• _YOUR OBJECTIVE_
Among the records that follow, set down only the lines from the one containing "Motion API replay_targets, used" to the one containing "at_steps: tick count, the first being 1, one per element", both included, exactly.

(Stored items)
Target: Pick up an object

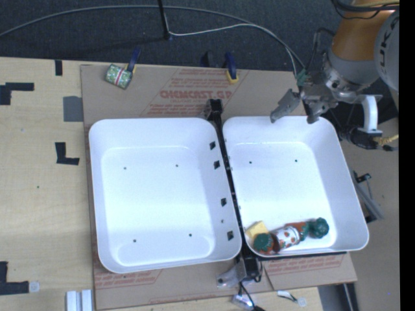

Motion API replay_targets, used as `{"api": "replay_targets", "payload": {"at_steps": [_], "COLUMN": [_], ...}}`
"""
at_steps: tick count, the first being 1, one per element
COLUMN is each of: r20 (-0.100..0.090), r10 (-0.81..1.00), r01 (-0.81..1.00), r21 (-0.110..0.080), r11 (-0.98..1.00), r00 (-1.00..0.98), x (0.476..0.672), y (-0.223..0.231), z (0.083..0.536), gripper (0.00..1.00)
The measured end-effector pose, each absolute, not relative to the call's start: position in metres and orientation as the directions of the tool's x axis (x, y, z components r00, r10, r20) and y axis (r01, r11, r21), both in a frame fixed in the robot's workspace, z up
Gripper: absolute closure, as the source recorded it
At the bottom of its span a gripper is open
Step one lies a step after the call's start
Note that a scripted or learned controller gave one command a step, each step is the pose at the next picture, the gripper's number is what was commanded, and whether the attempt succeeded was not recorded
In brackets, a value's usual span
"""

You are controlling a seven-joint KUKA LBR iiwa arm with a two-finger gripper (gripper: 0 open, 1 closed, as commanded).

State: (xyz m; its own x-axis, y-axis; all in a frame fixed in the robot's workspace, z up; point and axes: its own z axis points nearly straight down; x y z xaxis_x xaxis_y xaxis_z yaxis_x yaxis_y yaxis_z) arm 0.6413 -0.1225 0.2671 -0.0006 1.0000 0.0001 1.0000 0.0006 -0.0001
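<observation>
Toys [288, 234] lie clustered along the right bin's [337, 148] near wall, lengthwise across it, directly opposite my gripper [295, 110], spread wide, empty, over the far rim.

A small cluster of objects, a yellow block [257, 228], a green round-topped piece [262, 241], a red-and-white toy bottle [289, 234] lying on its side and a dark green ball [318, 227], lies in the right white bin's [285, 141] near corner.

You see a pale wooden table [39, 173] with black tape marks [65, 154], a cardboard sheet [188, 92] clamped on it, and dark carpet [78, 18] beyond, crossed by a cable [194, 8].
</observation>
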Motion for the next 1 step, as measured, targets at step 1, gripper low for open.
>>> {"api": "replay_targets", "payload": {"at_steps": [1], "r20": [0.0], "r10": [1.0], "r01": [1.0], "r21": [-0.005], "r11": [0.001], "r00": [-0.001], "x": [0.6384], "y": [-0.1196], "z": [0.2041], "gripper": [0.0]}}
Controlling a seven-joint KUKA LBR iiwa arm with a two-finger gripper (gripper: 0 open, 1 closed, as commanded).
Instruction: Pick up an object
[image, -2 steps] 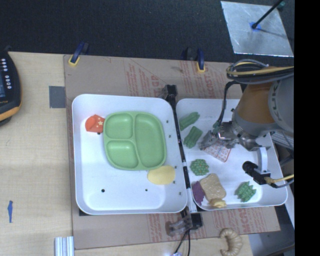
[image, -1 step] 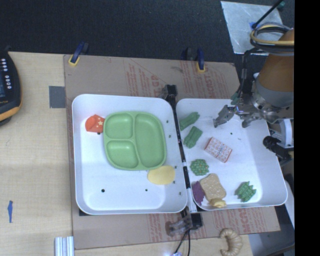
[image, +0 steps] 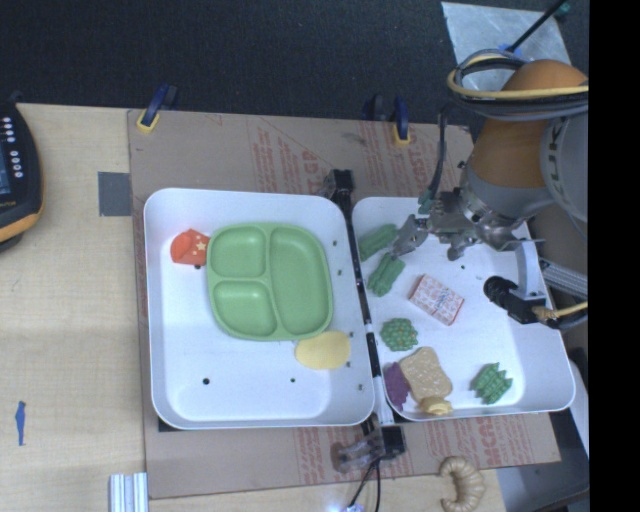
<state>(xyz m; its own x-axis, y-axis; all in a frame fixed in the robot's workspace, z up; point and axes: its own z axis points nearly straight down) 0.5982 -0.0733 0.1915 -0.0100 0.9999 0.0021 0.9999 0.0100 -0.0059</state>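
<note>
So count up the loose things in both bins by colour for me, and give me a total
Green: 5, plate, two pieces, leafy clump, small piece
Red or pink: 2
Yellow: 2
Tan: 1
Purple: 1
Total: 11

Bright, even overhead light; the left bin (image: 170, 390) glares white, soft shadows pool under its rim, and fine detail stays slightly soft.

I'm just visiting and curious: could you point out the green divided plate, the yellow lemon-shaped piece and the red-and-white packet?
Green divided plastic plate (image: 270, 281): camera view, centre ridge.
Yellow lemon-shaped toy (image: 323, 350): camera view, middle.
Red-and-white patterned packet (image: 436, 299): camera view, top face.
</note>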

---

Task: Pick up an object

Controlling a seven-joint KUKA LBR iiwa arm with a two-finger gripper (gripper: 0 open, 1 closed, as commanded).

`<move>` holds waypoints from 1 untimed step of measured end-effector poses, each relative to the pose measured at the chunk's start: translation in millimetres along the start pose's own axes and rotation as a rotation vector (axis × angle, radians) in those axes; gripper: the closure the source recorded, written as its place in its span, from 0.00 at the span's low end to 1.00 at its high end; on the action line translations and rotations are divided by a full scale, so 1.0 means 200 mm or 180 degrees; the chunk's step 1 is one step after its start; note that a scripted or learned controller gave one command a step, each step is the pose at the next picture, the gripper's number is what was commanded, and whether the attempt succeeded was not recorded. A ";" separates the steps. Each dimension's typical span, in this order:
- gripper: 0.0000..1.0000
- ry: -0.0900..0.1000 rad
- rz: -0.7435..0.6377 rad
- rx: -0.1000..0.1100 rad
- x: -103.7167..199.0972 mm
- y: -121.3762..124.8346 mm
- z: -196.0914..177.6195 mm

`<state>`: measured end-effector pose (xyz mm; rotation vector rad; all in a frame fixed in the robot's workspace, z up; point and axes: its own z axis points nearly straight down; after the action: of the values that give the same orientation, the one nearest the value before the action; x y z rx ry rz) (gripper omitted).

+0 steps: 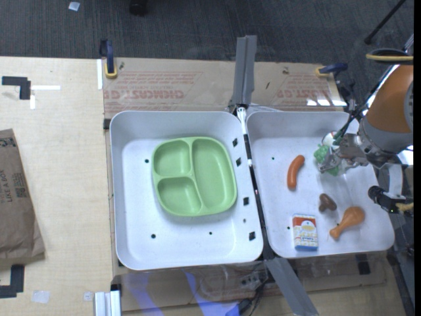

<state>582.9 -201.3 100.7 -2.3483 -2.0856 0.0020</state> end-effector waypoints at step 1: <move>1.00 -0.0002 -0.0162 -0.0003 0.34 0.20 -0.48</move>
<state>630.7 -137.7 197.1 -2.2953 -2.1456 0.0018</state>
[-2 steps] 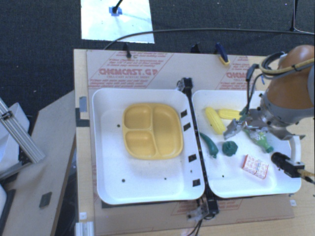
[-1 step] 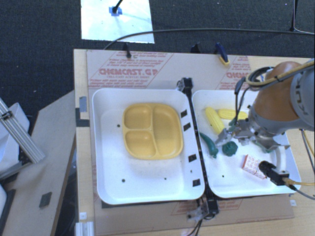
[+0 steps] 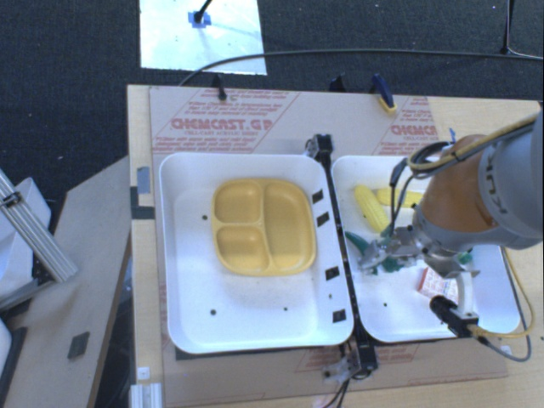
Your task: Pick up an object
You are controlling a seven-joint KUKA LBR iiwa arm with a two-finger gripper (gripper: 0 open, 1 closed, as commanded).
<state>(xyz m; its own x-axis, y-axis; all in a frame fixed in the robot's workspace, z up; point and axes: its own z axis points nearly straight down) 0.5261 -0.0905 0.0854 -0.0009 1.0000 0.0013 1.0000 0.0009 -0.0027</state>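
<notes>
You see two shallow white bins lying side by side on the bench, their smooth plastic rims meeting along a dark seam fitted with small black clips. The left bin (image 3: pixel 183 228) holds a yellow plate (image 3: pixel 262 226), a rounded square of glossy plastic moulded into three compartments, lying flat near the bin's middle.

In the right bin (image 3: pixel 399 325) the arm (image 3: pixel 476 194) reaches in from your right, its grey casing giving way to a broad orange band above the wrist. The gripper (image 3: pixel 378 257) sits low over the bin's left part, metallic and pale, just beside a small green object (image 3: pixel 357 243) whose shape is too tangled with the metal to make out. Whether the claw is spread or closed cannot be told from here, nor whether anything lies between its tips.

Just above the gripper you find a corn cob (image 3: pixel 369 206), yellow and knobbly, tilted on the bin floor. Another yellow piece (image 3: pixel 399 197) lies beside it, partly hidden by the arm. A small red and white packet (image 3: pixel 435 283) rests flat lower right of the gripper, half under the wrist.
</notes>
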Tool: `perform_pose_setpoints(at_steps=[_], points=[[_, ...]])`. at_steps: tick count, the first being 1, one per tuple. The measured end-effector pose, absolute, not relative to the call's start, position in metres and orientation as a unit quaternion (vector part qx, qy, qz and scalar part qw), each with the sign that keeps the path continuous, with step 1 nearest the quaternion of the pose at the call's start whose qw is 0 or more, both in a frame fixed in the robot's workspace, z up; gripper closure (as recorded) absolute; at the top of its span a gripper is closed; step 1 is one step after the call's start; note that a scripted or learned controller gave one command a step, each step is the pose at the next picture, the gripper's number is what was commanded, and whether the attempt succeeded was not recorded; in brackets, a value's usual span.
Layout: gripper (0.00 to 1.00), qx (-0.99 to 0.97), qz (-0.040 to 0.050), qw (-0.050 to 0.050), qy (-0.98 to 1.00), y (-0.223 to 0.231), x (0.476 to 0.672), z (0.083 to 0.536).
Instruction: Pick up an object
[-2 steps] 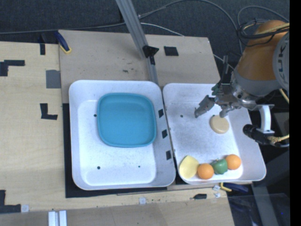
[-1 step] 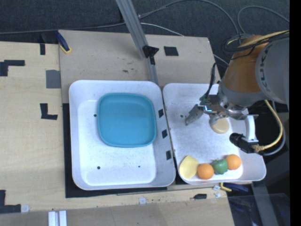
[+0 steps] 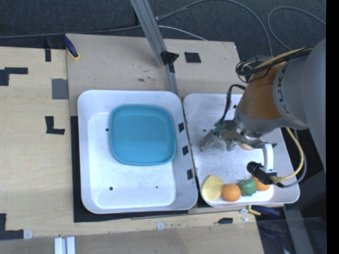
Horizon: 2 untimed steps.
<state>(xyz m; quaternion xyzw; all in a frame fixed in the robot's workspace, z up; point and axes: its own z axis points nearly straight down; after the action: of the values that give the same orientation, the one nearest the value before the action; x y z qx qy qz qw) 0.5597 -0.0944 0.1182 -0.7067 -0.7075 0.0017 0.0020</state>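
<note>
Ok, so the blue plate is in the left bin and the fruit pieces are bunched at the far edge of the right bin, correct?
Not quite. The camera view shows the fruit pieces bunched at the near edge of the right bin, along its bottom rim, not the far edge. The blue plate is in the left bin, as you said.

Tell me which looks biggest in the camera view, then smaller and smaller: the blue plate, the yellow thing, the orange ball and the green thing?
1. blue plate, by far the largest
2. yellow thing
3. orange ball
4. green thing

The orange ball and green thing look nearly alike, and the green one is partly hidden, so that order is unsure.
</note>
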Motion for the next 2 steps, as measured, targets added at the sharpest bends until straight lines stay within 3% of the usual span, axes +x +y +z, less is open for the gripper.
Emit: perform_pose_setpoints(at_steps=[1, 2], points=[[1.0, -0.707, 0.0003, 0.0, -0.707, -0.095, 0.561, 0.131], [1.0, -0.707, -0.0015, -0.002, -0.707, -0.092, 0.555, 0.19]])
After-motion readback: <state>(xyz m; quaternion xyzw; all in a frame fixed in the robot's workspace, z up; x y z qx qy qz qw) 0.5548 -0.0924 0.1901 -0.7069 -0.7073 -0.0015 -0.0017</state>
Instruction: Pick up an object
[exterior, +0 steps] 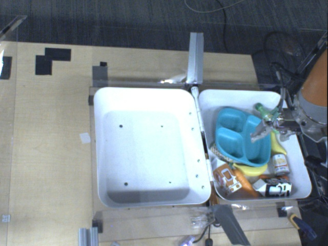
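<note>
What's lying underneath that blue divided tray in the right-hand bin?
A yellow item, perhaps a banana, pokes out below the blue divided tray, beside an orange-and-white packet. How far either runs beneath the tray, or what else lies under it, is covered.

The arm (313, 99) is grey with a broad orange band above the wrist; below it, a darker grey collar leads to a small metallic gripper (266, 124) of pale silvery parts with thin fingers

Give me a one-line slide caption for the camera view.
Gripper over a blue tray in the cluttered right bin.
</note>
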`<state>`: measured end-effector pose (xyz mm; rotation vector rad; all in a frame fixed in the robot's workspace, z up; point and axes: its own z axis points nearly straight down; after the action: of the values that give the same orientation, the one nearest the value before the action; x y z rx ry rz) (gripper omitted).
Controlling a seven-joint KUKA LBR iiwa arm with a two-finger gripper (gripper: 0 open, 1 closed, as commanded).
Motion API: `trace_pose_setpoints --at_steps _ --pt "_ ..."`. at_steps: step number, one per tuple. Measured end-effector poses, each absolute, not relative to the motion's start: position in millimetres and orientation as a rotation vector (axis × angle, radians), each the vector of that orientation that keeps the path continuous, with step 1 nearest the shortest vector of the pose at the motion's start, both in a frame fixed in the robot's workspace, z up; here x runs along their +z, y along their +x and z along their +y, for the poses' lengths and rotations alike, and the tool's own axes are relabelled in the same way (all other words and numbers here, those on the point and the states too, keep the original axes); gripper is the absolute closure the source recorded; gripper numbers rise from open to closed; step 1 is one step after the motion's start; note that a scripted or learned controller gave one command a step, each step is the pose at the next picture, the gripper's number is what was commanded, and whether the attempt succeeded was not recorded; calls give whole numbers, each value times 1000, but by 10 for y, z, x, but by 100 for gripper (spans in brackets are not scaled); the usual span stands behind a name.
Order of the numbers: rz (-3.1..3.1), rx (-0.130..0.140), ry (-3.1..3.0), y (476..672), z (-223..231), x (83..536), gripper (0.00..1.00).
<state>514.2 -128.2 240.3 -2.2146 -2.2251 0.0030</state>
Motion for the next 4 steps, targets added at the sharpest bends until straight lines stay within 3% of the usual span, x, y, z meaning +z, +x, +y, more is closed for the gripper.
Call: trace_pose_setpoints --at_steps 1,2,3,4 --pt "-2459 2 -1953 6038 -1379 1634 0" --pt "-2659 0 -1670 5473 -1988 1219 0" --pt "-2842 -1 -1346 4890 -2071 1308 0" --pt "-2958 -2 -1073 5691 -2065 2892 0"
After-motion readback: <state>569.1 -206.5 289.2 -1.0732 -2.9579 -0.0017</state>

• _SOLUTION FOR THIS EXERCISE_
Motion API replay_targets, used as `{"api": "replay_targets", "payload": {"at_steps": [_], "COLUMN": [_], ...}}`
"""
at_steps: tick count, the first being 1, one per element

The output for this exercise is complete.